◆ **What you are asked to do**: Retype all entries exactly, skipping pictures.

** Source information follows **

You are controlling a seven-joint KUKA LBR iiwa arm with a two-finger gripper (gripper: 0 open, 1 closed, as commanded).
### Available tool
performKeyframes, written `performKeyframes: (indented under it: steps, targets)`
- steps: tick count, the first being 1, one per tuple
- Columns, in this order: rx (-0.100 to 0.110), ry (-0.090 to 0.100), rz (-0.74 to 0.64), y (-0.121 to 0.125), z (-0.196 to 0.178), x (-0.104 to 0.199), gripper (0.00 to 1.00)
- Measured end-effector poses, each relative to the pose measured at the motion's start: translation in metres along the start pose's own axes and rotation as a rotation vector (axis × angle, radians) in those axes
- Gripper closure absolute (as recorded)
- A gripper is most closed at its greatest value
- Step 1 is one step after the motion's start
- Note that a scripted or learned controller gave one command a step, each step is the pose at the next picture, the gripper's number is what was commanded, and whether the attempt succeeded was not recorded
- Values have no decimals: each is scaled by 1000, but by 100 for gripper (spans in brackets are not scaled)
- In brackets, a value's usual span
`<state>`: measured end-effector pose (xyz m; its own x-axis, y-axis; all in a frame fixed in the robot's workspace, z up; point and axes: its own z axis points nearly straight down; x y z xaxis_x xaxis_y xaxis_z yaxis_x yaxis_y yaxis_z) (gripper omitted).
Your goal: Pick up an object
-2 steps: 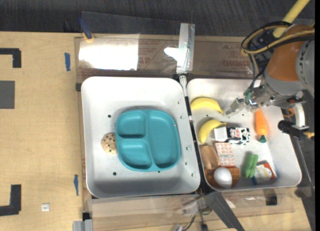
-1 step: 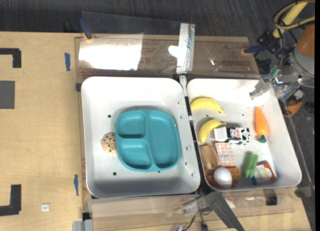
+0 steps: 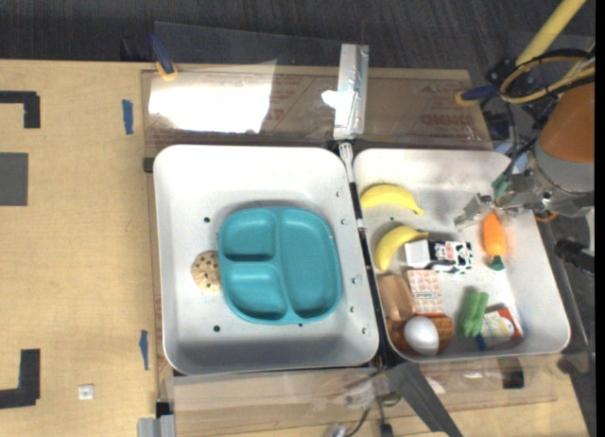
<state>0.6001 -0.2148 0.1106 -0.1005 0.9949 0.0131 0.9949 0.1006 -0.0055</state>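
My gripper [image 3: 498, 199] hangs over the far right part of the right bin [image 3: 444, 168], reaching in from the right under the orange wrist band. Just below it lies an orange carrot [image 3: 493, 237]; I cannot tell whether they touch. Further left in the same bin are two yellow bananas [image 3: 389, 201] [image 3: 395, 243]. A small white carton with black patches [image 3: 444, 254] lies beside the carrot. Toward the front sit a white egg [image 3: 422, 335], a green item [image 3: 472, 312], a reddish packet [image 3: 427, 293] and a small colourful pack [image 3: 500, 326].
The left bin [image 3: 180, 199] holds a teal divided plate [image 3: 280, 263] and a cookie [image 3: 205, 270] on its left. A metal divider [image 3: 352, 90] stands behind the bins. Yellow cables [image 3: 539, 80] run at the far right.
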Motion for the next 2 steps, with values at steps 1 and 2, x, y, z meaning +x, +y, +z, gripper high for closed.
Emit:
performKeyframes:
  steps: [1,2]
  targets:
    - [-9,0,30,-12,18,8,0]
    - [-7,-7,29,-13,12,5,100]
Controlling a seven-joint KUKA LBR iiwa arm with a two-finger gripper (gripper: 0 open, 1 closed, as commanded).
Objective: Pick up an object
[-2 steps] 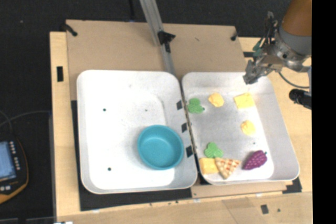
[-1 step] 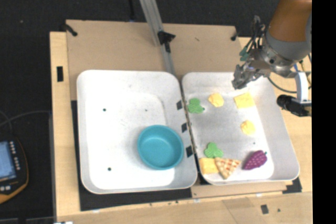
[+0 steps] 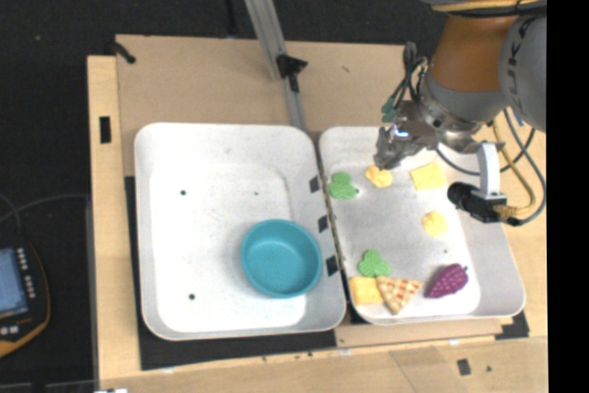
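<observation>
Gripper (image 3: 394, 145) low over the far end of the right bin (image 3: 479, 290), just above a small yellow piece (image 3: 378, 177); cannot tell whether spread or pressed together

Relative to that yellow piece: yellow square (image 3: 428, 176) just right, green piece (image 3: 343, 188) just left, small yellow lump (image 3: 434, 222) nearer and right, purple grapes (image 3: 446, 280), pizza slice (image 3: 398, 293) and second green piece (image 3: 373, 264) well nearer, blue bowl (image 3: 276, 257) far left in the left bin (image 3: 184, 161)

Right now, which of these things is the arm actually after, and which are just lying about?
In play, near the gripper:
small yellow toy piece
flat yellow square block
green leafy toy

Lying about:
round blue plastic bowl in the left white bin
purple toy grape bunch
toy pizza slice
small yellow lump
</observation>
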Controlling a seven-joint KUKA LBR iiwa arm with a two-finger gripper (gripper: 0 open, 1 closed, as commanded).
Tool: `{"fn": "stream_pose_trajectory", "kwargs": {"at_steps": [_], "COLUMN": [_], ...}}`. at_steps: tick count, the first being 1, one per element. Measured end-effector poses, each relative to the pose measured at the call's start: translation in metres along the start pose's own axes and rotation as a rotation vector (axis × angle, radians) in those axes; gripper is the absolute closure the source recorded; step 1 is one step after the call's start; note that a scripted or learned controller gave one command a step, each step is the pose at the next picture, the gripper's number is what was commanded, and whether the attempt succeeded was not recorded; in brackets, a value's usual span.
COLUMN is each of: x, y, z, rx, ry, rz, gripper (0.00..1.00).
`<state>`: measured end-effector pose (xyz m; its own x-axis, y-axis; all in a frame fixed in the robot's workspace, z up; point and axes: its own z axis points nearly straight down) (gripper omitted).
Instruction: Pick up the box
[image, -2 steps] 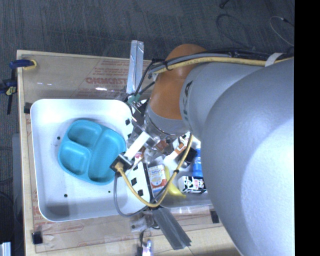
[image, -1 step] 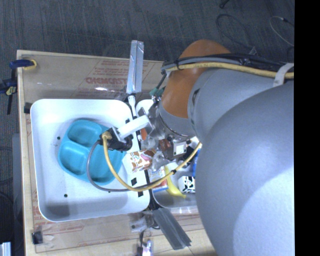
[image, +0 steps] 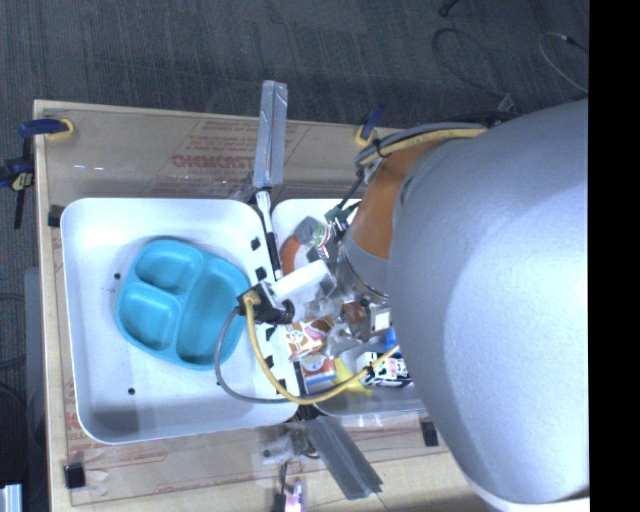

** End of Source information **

◆ **Output**:
You are controlling a seven-joint KUKA LBR iiwa arm with a two-finger gripper (gripper: 0 open, 1 closed, as commanded).
### Available tool
performKeyframes, written `performKeyframes: (indented under it: steps, targets)`
- steps: tick count, the first being 1, one per tuple
- Columns, in this order: rx (-0.100 to 0.110), ry (-0.090 to 0.100), rz (-0.74 to 0.64), y (-0.121 to 0.125), z (-0.196 to 0.178), x (-0.104 to 0.199), gripper (0.00 to 1.00)
- Measured end-effector poses, each relative to the pose measured at the motion's start: translation in metres along the start pose's own axes and rotation as a rotation vector (axis × angle, radians) in those axes
- Gripper closure absolute (as recorded)
- A gripper is most closed at its greatest value
- Step 1 is one step after the motion's start
- Note that a scripted or learned controller gave one command a step, each step is the pose at the next picture, the gripper's number is what was commanded, and whether the attempt succeeded was not recorded
- Values have no decimals: each is scaled by 1000, but by 100 for gripper (spans in brackets are not scaled)
- In brackets, a value's usual span
`<state>`: measured end-effector pose (xyz m; its own x-axis, y-axis; all in a frame fixed in the robot's workspace, z up; point and axes: its own z axis points nearly straight down; x y z xaxis_x xaxis_y xaxis_z yaxis_x yaxis_y yaxis_z) (gripper omitted).
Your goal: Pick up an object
-2 steps: 
-1 step: 
+0 steps: 
<state>0.6001 -0.2148 0.1106 -0.1005 0.9949 0.0131 0.9949 0.1006 -0.0055</state>
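My gripper [image 3: 498, 199] hangs over the far right part of the right bin [image 3: 444, 168], reaching in from the right under the orange wrist band. Just below it lies an orange carrot [image 3: 493, 237]; I cannot tell whether they touch. Further left in the same bin are two yellow bananas [image 3: 389, 201] [image 3: 395, 243]. A small white carton with black patches [image 3: 444, 254] lies beside the carrot. Toward the front sit a white egg [image 3: 422, 335], a green item [image 3: 472, 312], a reddish packet [image 3: 427, 293] and a small colourful pack [image 3: 500, 326].
The left bin [image 3: 180, 199] holds a teal divided plate [image 3: 280, 263] and a cookie [image 3: 205, 270] on its left. A metal divider [image 3: 352, 90] stands behind the bins. Yellow cables [image 3: 539, 80] run at the far right.
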Motion for the next 2 steps, with values at steps 1 and 2, x, y, z meaning +x, +y, +z, gripper high for closed.
Emit:
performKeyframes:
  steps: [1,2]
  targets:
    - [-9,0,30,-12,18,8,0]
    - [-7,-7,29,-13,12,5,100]
Controlling a seven-joint KUKA LBR iiwa arm with a two-finger gripper (gripper: 0 open, 1 closed, as commanded).
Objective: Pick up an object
[-2 steps] 
[-1 step] 
[+0 steps] 
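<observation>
Gripper (image 3: 394, 145) low over the far end of the right bin (image 3: 479, 290), just above a small yellow piece (image 3: 378, 177); cannot tell whether spread or pressed together

Relative to that yellow piece: yellow square (image 3: 428, 176) just right, green piece (image 3: 343, 188) just left, small yellow lump (image 3: 434, 222) nearer and right, purple grapes (image 3: 446, 280), pizza slice (image 3: 398, 293) and second green piece (image 3: 373, 264) well nearer, blue bowl (image 3: 276, 257) far left in the left bin (image 3: 184, 161)

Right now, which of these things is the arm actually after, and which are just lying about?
In play, near the gripper:
small yellow toy piece
flat yellow square block
green leafy toy

Lying about:
round blue plastic bowl in the left white bin
purple toy grape bunch
toy pizza slice
small yellow lump
</observation>
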Controlling a seven-joint KUKA LBR iiwa arm with a two-finger gripper (gripper: 0 open, 1 closed, as commanded).
Tool: `{"fn": "stream_pose_trajectory", "kwargs": {"at_steps": [_], "COLUMN": [_], ...}}`. at_steps: tick count, the first being 1, one per element. Measured end-effector poses, each relative to the pose measured at the call's start: translation in metres along the start pose's own axes and rotation as a rotation vector (axis × angle, radians) in those axes; gripper is the absolute closure the source recorded; step 1 is one step after the call's start; note that a scripted or learned controller gave one command a step, each step is the pose at the next picture, the gripper's number is what was commanded, and whether the attempt succeeded was not recorded; in brackets, a value's usual span.
COLUMN is each of: x, y, z, rx, ry, rz, gripper (0.00..1.00).
`<state>`: measured end-effector pose (xyz m; its own x-axis, y-axis; all in a frame fixed in the robot's workspace, z up; point and axes: its own z axis points nearly straight down) (gripper omitted).
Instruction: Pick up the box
[image, -2 steps] 
[image, -1 step] 
[image, +0 steps] 

None of the exercise remains to be done.